Gulf War veterans on active duty rosters as of October 1, 1994, were identified (n = 211 642) and compared with veterans who had separated from military service and then assessed for attrition at three-year intervals during a 10-year follow-up period, examining demographic and military service characteristics, Gulf War exposure variables, and hospitalization data. Cox proportional hazard modeling was used to evaluate independent predictors of all-cause hospitalization among those still on active duty and to estimate cumulative probability of hospitalization, 1994–2004, by service branch.

Results

Members of our 1994 active duty cohort were more likely to be officers, somewhat older, and married compared with those who had separated from the military after serving in the 1991 Gulf War. Selected war-related exposures or experiences did not appear to influence separation with the exception of in-theater presence during the brief ground combat phase.
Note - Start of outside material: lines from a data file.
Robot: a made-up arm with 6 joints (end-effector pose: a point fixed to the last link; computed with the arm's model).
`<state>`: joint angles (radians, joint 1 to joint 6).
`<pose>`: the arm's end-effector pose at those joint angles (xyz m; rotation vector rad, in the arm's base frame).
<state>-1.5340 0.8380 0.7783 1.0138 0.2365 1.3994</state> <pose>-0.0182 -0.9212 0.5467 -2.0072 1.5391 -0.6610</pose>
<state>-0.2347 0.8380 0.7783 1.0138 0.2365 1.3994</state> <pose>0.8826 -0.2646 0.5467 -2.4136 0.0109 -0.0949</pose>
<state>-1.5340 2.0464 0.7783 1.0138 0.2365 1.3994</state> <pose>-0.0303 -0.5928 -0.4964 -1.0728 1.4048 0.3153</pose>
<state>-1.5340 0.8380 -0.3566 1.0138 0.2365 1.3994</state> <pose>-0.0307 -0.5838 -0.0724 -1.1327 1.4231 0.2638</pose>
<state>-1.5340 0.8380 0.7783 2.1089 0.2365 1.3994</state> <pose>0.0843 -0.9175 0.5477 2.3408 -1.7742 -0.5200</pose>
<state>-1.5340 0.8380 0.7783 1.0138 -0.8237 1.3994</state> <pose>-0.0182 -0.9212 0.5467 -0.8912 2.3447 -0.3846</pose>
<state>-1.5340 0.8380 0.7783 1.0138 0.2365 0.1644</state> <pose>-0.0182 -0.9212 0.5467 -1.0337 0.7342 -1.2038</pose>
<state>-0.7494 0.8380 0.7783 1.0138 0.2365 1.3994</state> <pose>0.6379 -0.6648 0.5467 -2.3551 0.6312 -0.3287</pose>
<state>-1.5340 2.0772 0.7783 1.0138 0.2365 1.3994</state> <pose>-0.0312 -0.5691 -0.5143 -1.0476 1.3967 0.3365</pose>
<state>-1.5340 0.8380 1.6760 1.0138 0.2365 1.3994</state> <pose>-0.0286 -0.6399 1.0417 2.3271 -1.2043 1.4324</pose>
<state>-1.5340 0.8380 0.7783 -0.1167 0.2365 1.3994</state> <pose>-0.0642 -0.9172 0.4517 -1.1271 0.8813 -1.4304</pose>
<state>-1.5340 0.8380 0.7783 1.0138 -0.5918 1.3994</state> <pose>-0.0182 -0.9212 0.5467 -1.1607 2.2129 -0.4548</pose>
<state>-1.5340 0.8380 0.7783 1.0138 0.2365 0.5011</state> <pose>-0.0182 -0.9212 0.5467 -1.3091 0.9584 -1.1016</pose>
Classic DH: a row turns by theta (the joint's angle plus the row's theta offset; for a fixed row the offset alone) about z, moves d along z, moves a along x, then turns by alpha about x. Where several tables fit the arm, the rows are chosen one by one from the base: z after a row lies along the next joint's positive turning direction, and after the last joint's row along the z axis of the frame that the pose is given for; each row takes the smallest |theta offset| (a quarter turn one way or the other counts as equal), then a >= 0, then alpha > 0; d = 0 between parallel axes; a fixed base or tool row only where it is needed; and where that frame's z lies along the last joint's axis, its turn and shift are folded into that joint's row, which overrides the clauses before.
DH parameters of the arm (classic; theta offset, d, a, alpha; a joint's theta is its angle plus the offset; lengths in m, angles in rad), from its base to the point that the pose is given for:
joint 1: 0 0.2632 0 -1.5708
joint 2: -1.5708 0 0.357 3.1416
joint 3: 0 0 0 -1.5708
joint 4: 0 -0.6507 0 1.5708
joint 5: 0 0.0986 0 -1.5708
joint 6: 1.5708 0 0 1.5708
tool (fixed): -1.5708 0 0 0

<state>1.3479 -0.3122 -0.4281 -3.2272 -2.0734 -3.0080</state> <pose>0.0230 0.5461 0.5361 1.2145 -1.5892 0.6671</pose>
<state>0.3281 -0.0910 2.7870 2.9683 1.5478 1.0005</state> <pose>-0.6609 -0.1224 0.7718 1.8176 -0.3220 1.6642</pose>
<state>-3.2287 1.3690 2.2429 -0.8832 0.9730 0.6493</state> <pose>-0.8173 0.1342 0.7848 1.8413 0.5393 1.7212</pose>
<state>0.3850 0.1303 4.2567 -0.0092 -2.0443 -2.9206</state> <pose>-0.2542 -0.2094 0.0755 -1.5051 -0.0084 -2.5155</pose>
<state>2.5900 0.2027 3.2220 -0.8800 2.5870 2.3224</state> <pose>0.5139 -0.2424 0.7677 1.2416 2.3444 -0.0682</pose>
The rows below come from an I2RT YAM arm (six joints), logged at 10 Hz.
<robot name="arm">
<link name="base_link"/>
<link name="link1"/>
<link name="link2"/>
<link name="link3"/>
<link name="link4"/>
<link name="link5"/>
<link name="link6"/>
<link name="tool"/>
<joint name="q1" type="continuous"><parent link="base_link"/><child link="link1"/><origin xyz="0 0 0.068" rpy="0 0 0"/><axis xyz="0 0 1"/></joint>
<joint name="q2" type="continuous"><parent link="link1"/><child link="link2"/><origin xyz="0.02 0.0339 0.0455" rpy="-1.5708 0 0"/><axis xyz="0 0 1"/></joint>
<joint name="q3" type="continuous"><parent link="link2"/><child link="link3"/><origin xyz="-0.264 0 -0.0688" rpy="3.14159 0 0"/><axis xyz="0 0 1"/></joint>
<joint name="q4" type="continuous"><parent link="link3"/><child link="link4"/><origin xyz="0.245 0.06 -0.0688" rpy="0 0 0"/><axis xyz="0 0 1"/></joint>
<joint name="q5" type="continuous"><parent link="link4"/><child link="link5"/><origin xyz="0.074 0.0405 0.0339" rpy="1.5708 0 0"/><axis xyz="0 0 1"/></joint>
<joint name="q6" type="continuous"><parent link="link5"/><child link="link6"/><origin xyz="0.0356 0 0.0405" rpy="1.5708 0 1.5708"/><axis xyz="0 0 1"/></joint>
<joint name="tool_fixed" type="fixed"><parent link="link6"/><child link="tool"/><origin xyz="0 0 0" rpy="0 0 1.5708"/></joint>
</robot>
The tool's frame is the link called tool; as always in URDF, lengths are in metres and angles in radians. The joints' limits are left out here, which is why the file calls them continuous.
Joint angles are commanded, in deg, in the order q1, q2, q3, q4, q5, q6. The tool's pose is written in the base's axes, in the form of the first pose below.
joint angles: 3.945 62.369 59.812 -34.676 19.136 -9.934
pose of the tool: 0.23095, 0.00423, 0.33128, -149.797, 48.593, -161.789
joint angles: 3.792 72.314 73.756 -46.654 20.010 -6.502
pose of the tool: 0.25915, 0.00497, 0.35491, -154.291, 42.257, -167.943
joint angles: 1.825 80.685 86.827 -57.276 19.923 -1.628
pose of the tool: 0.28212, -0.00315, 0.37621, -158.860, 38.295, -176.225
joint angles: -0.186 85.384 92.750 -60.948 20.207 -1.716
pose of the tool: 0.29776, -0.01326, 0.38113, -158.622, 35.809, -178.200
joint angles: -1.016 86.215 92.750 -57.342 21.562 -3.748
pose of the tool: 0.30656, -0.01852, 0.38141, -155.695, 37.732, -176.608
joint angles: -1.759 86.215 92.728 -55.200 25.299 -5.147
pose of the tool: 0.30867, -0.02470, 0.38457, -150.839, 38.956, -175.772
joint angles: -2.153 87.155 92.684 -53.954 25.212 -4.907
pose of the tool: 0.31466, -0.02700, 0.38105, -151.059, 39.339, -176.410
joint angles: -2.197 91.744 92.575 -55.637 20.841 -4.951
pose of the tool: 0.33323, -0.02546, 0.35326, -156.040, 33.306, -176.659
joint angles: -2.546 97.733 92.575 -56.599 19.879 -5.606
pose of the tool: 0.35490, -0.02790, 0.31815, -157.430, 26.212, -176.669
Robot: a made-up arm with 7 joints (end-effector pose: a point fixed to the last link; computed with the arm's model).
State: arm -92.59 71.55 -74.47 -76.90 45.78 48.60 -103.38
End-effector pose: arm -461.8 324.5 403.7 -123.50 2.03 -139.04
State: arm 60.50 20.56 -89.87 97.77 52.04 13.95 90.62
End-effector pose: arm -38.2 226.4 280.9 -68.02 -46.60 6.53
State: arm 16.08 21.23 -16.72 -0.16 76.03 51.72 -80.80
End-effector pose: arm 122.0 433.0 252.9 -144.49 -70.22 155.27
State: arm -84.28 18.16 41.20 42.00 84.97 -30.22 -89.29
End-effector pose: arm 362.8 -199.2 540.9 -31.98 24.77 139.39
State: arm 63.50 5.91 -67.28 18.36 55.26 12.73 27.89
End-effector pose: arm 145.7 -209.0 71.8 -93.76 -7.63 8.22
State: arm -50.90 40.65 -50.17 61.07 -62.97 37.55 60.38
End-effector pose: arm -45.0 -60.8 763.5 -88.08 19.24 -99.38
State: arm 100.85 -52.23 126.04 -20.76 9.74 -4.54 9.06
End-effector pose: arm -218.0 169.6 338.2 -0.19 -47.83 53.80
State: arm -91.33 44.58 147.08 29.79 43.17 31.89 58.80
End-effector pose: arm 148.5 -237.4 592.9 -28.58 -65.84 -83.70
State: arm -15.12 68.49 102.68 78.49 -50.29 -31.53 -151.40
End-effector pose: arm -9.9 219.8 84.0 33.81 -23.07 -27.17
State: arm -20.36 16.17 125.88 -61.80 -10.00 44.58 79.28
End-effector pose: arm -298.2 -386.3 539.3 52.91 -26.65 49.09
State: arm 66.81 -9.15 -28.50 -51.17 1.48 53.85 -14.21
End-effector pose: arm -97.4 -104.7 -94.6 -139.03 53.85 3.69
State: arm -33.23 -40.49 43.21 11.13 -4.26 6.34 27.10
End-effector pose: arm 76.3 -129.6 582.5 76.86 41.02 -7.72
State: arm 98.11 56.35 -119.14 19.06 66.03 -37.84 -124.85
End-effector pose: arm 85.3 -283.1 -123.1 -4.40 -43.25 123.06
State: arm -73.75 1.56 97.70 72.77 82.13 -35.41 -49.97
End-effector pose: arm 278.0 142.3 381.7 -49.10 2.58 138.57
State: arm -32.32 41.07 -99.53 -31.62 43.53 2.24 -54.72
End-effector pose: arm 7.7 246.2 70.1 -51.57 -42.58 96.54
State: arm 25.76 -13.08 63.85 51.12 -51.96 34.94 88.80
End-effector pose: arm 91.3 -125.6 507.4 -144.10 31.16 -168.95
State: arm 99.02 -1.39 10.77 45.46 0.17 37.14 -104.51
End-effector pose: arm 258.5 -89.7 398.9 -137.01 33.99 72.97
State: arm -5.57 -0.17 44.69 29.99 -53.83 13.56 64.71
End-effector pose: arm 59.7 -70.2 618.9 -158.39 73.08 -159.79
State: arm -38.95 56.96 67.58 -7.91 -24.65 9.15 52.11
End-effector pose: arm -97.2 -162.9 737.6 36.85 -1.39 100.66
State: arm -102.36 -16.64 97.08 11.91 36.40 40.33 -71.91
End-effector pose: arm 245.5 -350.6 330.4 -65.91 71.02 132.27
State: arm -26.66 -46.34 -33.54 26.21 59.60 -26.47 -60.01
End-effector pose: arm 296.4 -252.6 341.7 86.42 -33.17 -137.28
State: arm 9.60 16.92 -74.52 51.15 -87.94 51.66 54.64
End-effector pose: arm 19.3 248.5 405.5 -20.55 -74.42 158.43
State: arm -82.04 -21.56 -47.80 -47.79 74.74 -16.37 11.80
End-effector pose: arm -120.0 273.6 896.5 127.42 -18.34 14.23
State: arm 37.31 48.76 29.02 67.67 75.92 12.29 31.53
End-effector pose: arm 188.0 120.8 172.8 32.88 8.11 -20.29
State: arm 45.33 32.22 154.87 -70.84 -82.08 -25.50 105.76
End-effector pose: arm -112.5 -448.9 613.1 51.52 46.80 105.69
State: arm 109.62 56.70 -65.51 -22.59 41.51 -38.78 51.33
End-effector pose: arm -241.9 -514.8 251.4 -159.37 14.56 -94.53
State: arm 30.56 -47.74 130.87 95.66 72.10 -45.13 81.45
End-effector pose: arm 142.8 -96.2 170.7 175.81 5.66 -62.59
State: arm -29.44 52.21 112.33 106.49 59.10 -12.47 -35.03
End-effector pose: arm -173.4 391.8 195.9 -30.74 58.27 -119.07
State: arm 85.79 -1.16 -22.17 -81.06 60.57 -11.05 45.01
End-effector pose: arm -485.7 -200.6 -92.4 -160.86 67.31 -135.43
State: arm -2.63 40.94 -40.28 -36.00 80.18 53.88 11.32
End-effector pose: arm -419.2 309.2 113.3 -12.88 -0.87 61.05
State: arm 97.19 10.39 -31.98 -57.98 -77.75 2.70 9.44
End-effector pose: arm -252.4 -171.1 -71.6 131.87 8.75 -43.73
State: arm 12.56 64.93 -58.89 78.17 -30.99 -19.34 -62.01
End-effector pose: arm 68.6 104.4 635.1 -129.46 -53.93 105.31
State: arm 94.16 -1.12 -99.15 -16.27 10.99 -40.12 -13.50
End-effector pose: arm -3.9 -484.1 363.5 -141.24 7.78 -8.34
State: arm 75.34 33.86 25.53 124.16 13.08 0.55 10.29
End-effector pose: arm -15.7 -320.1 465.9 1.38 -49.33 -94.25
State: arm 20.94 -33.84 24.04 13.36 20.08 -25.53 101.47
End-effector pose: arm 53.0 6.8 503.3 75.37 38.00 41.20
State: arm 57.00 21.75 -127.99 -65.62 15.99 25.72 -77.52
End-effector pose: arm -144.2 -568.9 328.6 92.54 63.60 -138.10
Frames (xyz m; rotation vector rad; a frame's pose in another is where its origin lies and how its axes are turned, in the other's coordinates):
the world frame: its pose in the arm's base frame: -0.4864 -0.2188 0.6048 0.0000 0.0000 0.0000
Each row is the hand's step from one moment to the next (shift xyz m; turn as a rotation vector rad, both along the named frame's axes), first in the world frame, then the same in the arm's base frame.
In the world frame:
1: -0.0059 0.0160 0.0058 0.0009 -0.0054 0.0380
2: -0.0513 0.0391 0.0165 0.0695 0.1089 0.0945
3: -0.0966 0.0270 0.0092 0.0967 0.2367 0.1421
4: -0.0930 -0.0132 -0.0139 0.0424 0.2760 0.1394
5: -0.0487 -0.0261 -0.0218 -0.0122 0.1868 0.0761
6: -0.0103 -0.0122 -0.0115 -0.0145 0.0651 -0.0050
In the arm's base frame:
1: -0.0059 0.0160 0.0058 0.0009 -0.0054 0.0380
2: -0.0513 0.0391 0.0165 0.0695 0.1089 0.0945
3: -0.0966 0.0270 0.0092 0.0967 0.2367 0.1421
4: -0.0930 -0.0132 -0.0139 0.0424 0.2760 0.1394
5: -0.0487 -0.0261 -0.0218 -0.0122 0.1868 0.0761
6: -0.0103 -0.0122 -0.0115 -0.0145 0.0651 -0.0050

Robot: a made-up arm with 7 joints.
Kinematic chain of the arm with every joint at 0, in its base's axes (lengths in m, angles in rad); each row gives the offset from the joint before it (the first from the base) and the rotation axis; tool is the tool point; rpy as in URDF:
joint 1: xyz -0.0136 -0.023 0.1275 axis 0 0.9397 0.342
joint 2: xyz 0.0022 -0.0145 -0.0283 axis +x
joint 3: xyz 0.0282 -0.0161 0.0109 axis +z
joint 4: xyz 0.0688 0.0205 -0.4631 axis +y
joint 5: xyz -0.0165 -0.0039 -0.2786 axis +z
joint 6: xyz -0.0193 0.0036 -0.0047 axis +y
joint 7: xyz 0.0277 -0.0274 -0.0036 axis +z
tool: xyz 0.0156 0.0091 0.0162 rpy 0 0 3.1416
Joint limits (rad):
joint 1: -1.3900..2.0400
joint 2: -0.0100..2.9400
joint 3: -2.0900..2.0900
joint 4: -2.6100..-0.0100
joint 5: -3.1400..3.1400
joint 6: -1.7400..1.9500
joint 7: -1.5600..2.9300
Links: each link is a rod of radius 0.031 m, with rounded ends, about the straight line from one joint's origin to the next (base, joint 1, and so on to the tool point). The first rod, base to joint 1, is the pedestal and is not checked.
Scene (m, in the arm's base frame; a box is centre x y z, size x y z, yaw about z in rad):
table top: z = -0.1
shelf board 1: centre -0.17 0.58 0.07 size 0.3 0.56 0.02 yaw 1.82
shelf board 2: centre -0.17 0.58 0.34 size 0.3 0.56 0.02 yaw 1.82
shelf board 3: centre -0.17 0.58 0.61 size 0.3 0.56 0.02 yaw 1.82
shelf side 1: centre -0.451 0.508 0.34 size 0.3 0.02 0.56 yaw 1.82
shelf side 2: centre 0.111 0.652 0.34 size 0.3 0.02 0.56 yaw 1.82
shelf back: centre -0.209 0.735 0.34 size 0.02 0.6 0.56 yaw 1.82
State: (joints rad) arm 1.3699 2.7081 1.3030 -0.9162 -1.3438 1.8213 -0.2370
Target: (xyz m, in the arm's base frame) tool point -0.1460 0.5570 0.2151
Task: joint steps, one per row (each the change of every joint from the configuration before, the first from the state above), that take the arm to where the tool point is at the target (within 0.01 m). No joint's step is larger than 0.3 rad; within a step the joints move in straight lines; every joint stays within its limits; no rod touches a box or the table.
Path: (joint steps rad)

Overall the top three diagnostic categories for hospitalizations were musculo-skeletal, injury and poisoning, and digestive disorders. Diseases of the circulatory system and symptoms, signs, and ill-defined conditions increased proportionately over time. In-theater hospitalization was the only significant independent predictor of long-term hospitalization risk among selected war-related exposures or experiences examined. The cumulative probability of hospitalization was highest for Army and lowest for Marines.

Conclusion

Our results were generally consistent with a previous hospitalization study of US Gulf War veterans for the period August 1991 to July 1999. Although lack of a comparison group for our study limits interpretation of overall findings, intra-cohort analyses showed no significant associations between long-term hospitalization and war-related exposures or experiences, with the exception of in-theater hospitalization, within our active duty subset of 1991 Gulf War veterans.